父亲把我买来的二十颗钉子都钉进了独轮车里时。母亲已做好了饭,但是,父亲不吃,他推着独轮车,走出了家门。

父亲不吃饭就出了门,我就跟着父亲走了出去。

父亲走着走着,他停下了。从路旁抱起两块石头,放到独轮车上,当他正要推车时,父亲又停下来走向路旁,他又抱起了两块石头,放到车上。在桥头,父亲的力气大得很,父亲能用独轮车推四、五百斤的重量。

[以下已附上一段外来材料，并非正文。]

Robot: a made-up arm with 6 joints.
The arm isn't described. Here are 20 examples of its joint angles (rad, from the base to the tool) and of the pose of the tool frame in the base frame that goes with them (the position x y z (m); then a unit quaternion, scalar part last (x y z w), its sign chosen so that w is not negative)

小时候,我就看到父亲这样做过,无论是推圈里的粪到田地里,还是收获时推苞谷和谷子回家,父亲都是用最大的粪箕(村里人都是用约两平米宽了粪箕放到独轮车上,用绳子捆紧,然后把圈里的粪草放到粪箕里。),用五个蛇皮袋子(这些蛇皮袋都是装肥料——尿素用的,每袋八十斤。)。父亲老了,他的独轮车破损了,当他用钉子修好独轮车时,独轮车好了吗?他不想吃饭,就是想试一试独轮车,先是抱了两块石头,他怕重量小了,不能正确测试出独轮车的好坏。他犹豫了一会,又重新加上了两块石头。

“吱,吱……”

独轮车叫得很洪亮记得父亲常说只有独轮车负着最大的重量前行时,它才能发出这样的声音。我在桥头出生,又在桥头长大,总是记得,不知什么原因,听到这种声音,我就兴奋。我知道,我与独轮车,有一种感情,说不清,道不明。但是,这种声音,就像是现在城里人力三轮车的喇叭,他是车的主人自行创造的,每当动起来的时候,它就会发出这样响声当然,这种声音,是随着它载物的重轻而决定大小的,但是,无论这种声音是强,还是弱,只有认真去听,或是用心去感受,才能感觉得到的。

“吱,吱……”

车被修好了,很高兴。我呆呆地看着父亲,我无法理解父亲怎么就成了一个孩子呢?我小时候,为了证明自己有劳力,我就用独轮车到路上去推石头。每一次,父亲都会说,我还小得很。那时,我推不了独轮车,证明我还小,现在呢?现在父亲在证明什么呢?

在桥头吃饭,我总是要陪父亲喝两盅。我不知道,父亲喝醉没有,回到小城,我就给桥头打电话,我请父亲接电话,母亲说,我父亲多已躺在了床上,还大声叹气。住在小城里,我没有听到父亲是如何叹气的,但是,在记忆里,父亲的叹气,与独轮车载物的声音相似。有一次,我睡在父亲的身旁,他就大声地叹气,我就说“爹!你怎么像独轮车一样地唱起了歌呢?”父亲哈哈大笑,他说:“儿啊,我今天太累了。”

多年以后,想起这件事,我才明白,每当父亲累了,他就要这样,至于独轮车的歌,是不是也像父一样累了。